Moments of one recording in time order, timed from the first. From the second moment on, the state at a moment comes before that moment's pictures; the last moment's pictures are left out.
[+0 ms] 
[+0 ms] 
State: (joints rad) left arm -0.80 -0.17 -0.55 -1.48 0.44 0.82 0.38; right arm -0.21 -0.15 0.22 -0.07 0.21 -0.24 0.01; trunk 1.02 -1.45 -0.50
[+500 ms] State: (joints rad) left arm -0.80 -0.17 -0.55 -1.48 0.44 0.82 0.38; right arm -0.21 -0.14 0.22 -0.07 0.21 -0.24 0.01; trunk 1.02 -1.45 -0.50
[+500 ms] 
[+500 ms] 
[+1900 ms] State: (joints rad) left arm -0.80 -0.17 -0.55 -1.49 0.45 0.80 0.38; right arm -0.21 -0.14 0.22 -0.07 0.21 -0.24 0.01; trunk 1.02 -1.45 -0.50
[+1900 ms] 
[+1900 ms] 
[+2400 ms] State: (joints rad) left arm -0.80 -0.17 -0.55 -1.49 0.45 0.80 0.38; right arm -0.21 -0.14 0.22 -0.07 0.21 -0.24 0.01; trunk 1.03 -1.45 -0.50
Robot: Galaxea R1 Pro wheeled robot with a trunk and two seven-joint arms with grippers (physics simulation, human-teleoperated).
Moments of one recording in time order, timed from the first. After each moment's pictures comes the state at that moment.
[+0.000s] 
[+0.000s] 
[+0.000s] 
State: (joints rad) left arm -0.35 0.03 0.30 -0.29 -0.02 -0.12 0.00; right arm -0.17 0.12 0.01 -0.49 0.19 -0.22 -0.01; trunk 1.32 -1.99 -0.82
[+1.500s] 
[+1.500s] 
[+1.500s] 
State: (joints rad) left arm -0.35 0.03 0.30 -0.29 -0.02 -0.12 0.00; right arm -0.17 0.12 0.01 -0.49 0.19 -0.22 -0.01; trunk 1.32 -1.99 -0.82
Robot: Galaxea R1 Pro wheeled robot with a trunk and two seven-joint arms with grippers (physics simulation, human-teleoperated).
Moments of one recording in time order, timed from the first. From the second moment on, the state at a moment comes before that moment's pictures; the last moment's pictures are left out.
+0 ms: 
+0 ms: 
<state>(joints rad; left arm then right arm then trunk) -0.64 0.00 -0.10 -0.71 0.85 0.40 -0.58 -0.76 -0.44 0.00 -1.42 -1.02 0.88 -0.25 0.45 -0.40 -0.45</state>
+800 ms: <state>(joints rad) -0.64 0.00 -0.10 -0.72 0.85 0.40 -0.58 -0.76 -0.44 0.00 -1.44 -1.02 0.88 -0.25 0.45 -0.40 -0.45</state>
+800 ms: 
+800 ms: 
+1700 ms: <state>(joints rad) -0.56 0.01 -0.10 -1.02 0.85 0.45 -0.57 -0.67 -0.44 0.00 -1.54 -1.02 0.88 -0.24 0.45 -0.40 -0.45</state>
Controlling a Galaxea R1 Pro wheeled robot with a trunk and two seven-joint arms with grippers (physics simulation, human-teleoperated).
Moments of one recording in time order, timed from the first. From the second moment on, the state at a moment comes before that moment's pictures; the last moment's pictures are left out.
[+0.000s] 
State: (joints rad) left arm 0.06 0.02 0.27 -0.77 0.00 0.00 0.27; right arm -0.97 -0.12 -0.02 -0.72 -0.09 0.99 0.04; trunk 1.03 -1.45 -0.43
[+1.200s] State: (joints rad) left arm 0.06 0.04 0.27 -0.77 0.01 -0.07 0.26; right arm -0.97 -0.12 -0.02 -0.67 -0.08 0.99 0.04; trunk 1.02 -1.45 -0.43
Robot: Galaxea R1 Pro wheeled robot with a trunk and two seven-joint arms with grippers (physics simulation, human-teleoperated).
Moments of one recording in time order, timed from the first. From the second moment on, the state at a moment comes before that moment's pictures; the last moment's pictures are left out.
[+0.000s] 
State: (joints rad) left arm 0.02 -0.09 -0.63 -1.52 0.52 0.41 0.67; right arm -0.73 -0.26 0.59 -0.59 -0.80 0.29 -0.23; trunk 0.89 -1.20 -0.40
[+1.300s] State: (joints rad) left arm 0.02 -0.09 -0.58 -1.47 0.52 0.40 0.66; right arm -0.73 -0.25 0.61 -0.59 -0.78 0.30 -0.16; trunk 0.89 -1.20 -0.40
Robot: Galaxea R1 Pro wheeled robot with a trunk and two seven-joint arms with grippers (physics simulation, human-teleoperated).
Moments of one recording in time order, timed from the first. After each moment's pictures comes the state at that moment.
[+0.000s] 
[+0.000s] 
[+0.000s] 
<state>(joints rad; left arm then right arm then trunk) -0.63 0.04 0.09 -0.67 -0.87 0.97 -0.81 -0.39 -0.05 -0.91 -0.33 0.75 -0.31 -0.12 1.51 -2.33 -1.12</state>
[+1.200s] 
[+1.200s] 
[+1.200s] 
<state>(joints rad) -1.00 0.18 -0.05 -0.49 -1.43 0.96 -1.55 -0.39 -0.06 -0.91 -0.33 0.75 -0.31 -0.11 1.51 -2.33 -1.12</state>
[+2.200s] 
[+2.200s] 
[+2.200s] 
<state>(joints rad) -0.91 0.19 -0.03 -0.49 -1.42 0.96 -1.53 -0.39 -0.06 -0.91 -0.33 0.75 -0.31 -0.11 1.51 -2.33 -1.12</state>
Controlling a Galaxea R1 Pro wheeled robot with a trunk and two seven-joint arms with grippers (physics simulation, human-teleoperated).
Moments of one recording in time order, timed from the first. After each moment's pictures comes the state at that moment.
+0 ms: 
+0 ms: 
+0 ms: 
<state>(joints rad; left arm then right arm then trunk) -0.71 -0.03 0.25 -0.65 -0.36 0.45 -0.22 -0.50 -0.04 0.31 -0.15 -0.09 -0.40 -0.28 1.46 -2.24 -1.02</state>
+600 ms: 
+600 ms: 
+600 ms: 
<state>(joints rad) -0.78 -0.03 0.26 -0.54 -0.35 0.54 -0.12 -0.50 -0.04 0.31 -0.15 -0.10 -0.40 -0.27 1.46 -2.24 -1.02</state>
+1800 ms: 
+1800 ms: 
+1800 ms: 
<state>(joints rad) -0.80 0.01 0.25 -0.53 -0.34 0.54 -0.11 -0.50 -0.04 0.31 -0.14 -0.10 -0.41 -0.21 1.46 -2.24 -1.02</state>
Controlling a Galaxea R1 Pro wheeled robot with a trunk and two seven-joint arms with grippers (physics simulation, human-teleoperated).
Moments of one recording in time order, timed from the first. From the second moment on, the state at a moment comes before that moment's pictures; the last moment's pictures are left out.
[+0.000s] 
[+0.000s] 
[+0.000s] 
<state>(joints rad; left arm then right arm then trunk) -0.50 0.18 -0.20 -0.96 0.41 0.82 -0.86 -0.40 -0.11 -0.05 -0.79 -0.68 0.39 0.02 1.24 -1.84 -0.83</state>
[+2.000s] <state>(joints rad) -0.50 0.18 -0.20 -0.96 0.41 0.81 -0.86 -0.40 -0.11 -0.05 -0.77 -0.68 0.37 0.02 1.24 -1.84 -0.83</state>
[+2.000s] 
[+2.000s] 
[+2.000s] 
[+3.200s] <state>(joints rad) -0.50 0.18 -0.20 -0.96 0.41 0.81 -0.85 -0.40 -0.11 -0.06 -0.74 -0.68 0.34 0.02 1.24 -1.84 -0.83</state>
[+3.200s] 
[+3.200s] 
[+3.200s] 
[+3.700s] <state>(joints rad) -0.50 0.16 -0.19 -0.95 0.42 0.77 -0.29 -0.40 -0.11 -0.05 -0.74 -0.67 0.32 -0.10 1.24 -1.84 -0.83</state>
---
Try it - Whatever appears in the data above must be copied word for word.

Solution to this exercise -
Moments of one recording in time order, timed from the first. From the second moment on, the state at a moment comes before that moment's pictures; the last moment's pictures are left out.
[+0 ms] 
[+0 ms] 
State: (joints rad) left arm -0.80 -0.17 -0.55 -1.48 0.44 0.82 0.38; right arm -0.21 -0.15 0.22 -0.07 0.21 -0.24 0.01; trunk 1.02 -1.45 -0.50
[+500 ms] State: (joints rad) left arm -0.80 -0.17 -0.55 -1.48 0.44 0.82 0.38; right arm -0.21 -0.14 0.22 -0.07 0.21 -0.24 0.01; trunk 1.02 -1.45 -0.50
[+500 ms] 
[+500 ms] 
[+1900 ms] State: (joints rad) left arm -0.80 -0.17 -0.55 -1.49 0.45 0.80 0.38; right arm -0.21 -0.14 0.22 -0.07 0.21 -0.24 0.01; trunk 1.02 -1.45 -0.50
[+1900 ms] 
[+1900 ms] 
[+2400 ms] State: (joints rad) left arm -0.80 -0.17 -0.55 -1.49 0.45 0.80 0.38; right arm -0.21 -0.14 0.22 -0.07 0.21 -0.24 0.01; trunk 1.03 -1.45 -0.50
Robot: Galaxea R1 Pro wheeled robot with a trunk and two seven-joint arms with grippers (physics simulation, human-teleoperated).
Moments of one recording in time order, timed from the first. After each moment's pictures comes the state at that moment.
[+0.000s] 
[+0.000s] 
[+0.000s] 
State: (joints rad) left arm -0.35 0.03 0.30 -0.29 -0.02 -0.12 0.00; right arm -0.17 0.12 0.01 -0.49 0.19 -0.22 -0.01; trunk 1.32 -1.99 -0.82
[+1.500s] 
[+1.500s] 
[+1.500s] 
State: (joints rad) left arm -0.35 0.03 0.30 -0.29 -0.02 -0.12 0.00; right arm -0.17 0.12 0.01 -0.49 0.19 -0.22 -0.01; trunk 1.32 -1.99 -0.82
Robot: Galaxea R1 Pro wheeled robot with a trunk and two seven-joint arms with grippers (physics simulation, human-teleoperated).
Moments of one recording in time order, timed from the first. From the second moment on, the state at a moment comes before that moment's pictures; the last moment's pictures are left out.
+0 ms: 
+0 ms: 
<state>(joints rad; left arm then right arm then trunk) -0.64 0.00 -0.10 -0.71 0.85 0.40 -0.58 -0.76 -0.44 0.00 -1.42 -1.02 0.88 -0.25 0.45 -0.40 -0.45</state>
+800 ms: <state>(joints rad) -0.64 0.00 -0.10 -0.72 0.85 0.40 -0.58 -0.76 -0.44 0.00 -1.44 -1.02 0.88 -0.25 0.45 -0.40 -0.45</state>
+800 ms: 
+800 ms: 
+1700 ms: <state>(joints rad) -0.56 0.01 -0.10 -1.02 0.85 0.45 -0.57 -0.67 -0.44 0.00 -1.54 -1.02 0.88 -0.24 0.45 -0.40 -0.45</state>
Controlling a Galaxea R1 Pro wheeled robot with a trunk and two seven-joint arms with grippers (physics simulation, human-teleoperated).
Moments of one recording in time order, timed from the first. From the second moment on, the state at a moment comes before that moment's pictures; the last moment's pictures are left out.
[+0.000s] 
State: (joints rad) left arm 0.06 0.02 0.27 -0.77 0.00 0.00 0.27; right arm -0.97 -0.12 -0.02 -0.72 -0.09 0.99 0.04; trunk 1.03 -1.45 -0.43
[+1.200s] State: (joints rad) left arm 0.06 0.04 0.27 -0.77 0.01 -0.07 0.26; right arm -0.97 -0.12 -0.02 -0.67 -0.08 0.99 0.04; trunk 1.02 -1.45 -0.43
Robot: Galaxea R1 Pro wheeled robot with a trunk and two seven-joint arms with grippers (physics simulation, human-teleoperated).
Moments of one recording in time order, timed from the first. From the second moment on, the state at a moment comes before that moment's pictures; the last moment's pictures are left out.
[+0.000s] 
State: (joints rad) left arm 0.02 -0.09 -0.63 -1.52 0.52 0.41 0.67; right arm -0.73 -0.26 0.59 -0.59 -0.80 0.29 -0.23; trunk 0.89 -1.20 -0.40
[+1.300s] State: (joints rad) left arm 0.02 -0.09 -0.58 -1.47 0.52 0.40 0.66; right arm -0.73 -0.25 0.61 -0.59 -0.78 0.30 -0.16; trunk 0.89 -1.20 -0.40
Robot: Galaxea R1 Pro wheeled robot with a trunk and two seven-joint arms with grippers (physics simulation, human-teleoperated).
Moments of one recording in time order, timed from the first. After each moment's pictures comes the state at that moment.
[+0.000s] 
[+0.000s] 
[+0.000s] 
<state>(joints rad; left arm then right arm then trunk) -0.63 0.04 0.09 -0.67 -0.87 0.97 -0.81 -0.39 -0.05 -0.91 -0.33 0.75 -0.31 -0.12 1.51 -2.33 -1.12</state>
[+1.200s] 
[+1.200s] 
[+1.200s] 
<state>(joints rad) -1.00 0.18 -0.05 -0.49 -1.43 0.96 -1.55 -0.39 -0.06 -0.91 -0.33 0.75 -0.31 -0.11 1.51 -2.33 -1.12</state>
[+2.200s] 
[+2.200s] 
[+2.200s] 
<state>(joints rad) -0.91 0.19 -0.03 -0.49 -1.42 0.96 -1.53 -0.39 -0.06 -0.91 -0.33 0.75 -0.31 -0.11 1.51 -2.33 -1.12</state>
Controlling a Galaxea R1 Pro wheeled robot with a trunk and two seven-joint arms with grippers (physics simulation, human-teleoperated).
Moments of one recording in time order, timed from the first. After each moment's pictures comes the state at that moment.
+0 ms: 
+0 ms: 
+0 ms: 
<state>(joints rad; left arm then right arm then trunk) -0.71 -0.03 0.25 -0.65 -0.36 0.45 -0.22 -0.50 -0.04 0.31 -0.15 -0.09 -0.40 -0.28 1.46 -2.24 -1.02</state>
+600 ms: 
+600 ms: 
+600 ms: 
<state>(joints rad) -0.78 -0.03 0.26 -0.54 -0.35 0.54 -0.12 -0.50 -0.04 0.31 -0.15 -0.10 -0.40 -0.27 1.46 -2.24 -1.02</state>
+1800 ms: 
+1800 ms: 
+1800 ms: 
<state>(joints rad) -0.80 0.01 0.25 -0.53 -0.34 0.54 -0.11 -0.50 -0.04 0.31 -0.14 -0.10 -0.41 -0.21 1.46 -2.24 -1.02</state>
Controlling a Galaxea R1 Pro wheeled robot with a trunk and two seven-joint arms with grippers (physics simulation, human-teleoperated).
Moments of one recording in time order, timed from the first. From the second moment on, the state at a moment comes before that moment's pictures; the last moment's pictures are left out.
[+0.000s] 
[+0.000s] 
[+0.000s] 
<state>(joints rad; left arm then right arm then trunk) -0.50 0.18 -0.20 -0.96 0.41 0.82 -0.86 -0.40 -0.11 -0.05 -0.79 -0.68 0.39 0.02 1.24 -1.84 -0.83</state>
[+2.000s] <state>(joints rad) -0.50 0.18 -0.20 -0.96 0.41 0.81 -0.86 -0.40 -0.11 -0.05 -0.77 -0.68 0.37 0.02 1.24 -1.84 -0.83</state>
[+2.000s] 
[+2.000s] 
[+2.000s] 
[+3.200s] <state>(joints rad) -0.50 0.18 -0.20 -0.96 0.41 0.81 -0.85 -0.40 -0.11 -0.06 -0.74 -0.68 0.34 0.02 1.24 -1.84 -0.83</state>
[+3.200s] 
[+3.200s] 
[+3.200s] 
[+3.700s] <state>(joints rad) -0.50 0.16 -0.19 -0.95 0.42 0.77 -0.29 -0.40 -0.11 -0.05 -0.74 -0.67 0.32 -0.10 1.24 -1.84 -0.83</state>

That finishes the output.